Wearable Biosensors towards Healthcare Decentralization
Date: 2021/08/09 - 2021/08/09
Academic Seminar: Wearable Biosensors towards Healthcare Decentralization
Speaker: Dr. Hnin Yin Yin Nyein, postdoctoral scholar at the Stanford University
Time: 9:00 a.m.-10:00 a.m., August 11th, 2021 (Beijing Time)
Location: via Feishu
Abstract
The rather reactive and centralized medical approaches in today’s healthcare system prevent individuals from obtaining diagnosis and treatment in a timely and accessible manner. Digital transformation in healthcare, enabled by point-of-care (POC) devices at the frontend, is needed to shift toward a preventive and proactive care model. Presently, commercially available devices for remote health monitoring are majorly limited to body’s vitals and glucose levels, limiting access to healthcare.
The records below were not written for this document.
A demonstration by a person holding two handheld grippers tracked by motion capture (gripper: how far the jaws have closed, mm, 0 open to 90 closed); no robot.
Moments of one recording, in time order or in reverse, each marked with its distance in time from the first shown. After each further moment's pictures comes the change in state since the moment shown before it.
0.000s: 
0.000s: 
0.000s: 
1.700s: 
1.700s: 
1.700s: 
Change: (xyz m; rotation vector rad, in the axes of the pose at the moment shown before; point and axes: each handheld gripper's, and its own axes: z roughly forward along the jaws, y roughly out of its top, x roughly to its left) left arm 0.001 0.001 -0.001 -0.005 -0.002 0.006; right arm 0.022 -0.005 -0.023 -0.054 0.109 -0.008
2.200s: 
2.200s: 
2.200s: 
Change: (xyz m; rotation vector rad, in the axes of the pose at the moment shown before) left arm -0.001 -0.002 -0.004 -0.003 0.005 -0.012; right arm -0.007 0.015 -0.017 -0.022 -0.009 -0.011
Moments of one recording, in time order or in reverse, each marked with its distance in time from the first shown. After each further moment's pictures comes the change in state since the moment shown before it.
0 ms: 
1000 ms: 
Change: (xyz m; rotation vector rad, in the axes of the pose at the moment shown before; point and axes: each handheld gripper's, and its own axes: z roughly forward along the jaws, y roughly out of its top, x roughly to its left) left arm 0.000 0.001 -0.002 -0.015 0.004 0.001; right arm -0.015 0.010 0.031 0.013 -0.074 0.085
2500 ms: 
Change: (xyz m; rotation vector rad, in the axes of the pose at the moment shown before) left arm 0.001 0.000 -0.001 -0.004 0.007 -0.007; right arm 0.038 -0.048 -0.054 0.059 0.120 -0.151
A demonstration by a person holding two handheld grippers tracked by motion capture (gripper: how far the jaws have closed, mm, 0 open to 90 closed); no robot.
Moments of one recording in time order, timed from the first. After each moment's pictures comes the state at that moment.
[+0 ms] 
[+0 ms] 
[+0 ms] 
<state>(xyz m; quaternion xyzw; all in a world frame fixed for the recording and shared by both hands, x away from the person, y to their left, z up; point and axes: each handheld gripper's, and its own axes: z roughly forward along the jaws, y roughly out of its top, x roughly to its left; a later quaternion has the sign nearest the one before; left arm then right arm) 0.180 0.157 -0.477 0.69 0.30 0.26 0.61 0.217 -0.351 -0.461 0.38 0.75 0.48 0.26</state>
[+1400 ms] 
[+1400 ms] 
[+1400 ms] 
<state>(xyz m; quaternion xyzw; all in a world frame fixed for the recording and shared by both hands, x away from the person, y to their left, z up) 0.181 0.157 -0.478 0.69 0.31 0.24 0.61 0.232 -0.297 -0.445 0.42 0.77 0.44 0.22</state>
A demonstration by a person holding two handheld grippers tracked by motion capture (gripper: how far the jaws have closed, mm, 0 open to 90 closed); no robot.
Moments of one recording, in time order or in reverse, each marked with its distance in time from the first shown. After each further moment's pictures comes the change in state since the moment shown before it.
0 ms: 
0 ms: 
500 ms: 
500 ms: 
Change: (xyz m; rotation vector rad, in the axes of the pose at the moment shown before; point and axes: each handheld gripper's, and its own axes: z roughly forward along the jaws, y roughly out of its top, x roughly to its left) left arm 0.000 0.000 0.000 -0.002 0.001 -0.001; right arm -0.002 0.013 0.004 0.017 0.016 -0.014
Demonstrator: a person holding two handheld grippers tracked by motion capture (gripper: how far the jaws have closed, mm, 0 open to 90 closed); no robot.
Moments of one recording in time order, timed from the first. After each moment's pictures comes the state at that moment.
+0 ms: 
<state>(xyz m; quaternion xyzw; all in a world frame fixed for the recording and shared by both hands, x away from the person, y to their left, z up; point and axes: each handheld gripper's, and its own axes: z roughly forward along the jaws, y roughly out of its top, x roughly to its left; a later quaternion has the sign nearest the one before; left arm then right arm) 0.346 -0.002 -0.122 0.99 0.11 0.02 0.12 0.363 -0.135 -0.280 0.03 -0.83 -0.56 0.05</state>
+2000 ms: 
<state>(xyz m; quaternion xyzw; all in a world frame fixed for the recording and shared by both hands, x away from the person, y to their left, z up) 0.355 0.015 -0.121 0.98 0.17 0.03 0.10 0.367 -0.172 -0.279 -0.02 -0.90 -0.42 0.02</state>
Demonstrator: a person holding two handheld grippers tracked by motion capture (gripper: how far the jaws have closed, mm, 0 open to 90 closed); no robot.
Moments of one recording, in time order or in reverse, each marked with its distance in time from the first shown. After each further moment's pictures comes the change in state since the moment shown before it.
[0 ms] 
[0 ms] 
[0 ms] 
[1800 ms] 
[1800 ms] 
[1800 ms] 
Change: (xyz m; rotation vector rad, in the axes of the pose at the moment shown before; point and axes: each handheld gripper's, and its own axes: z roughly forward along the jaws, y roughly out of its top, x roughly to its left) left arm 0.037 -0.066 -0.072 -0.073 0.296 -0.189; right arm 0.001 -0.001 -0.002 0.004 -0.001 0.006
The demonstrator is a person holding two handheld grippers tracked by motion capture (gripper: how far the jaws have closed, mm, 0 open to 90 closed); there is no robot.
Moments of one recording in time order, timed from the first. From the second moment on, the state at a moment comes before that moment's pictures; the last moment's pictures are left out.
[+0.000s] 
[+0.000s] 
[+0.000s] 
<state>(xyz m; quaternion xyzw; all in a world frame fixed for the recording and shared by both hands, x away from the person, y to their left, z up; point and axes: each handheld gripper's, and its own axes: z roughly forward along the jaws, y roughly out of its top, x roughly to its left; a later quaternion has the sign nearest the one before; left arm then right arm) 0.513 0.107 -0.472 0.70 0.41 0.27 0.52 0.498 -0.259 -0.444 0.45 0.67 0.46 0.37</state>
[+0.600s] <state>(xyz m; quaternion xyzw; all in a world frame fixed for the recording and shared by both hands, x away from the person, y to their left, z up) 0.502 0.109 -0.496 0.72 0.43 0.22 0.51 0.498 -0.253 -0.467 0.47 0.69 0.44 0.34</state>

To this end, I developed a variety of biosensors for wearables and POC testing. In this seminar, I will address two major challenges in biosensors - 1) realizing an autonomous device by integrating flexible electronics and solid-state electrochemical sensors in a single robust platform and 2) achieving sensitive, uniform detection for reliable analyte quantifications. Specifically, the wearable ultralow-volume sweat sensors makes sweat a viable mode of health monitoring at the molecular level across activities, whether active or sedentary, and across user groups, whether young or old, healthy or ill. By using the sensors, I showed that continuous sweat analysis can be done to study how the body’s endogenous and stimulated sweating response relates to stress, metabolic conditions, and potentially neurological afflictions through multiplexed quantification of ions, metabolites, and drugs. I have also enabled POC and diagnostic testing to a broader class of biomolecules such as drugs, cytokines and proteins detection. I developed a method to enable uniform one-point calibration sensors and achieved multiplexed detection of biochemicals at significantly different concentrations.
Biography
Hnin Yin Yin Nyein is currently a postdoctoral scholar at the Stanford University. She earned her PhD in materials science and engineering from the University of California, Berkeley in 2020. Her research focus includes wearable bioelectronics, personalized medicine, precision medicine, microfluidics, and soft condensed matter.